Ups and Downs for Second Quarter E-Mail Report

E-mail marketing saw a decline in bounce-back rates, but click-to-purchase conversion rates, and orders per e-mail delivered also slipped in the second quarter of 2005 compared with the same quarter last year, according to DoubleClick’s Q2 2005 E-mail Trend Report. Open rates declined 23.6% from Q2 2004, marking a fifth consecutive quarter of falling rates.

Bounce rates declined 25%, to 7.9%, from the Q2 2004 rate, which marked a new all-time low. Click-through rates fell slightly from 7.7% to 7.2% in Q2 2004, but remained above the historical low rate. The click-to-open ratio increased to 32% from 26.5%, demonstrating that content helps drive click response once an e-mail has been opened, and show consumers respond to e-mail when they are cyclically “in the market” for particular content of offers for which they have subscribed.

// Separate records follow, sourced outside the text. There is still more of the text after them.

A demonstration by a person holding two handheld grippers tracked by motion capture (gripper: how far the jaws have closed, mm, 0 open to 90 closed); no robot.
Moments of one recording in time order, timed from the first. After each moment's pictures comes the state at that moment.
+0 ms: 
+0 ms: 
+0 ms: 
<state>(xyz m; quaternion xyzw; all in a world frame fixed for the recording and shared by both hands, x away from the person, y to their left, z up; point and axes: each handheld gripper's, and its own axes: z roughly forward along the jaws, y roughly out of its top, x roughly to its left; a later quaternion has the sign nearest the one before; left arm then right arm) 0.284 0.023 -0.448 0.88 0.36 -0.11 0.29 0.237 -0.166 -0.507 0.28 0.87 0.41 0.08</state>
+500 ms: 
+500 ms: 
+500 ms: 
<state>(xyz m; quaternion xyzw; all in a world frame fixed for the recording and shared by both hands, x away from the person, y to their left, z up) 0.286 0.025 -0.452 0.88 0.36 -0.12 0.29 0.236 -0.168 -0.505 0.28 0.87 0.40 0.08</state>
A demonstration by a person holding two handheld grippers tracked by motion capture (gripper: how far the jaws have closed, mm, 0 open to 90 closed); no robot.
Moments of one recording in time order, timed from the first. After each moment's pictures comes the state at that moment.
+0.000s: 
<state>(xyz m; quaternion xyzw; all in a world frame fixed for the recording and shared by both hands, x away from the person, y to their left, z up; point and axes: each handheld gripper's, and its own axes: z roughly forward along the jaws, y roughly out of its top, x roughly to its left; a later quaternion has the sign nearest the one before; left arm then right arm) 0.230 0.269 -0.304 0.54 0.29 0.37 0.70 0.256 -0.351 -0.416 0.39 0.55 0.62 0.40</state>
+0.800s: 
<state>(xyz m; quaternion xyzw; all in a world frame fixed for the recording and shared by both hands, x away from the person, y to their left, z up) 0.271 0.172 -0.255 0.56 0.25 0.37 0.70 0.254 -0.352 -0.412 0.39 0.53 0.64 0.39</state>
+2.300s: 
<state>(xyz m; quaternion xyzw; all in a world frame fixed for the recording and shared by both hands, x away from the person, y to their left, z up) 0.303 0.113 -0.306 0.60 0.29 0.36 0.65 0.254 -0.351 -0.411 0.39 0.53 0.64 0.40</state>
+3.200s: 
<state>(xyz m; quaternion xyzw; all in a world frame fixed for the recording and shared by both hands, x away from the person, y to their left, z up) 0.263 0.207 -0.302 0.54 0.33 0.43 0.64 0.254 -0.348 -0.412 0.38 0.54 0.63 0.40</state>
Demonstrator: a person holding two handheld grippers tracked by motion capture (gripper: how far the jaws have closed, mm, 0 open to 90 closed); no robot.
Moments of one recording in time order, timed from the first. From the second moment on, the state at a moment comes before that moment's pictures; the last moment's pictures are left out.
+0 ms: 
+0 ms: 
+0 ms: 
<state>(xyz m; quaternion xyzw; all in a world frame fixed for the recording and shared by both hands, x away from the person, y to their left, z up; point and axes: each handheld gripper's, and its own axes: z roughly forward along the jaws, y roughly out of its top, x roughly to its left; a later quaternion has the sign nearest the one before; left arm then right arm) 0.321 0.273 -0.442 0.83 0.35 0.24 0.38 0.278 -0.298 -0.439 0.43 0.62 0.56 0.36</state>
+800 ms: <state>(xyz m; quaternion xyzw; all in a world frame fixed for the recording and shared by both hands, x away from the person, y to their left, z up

Open rates fell to 27.5% from 36% in Q2 2004 because of ISP and e-mail technology changes, file aging, and evolving consumer behavior. The technology changes reflect the increased adoption of image blocking by several ISPs and in Outlook, either in bulk folders or by default. DoubleClick also found that new addresses tend to outperform older addresses, leading to a natural downward pressure on open rates as new addresses become a smaller percentage of a marketers overall file. Consumers are also increasingly selective about which e-mails they open because of the increasing volume of messages they receive.

For retail and catalog marketers that track purchase activity through DARTmail, conversion data also remained strong in Q2 2005. The click-to-purchase conversion rate rose 27.8% to 4.6% in Q2 2005, while orders per e-mail delivered rose 18.2% to 0.26% vs. 0.22% a year ago. Despite a 14% decline in average order size (from $93 in Q2 2004 to $80 this quarter), revenue generated per e-mail remained stable at $0.20.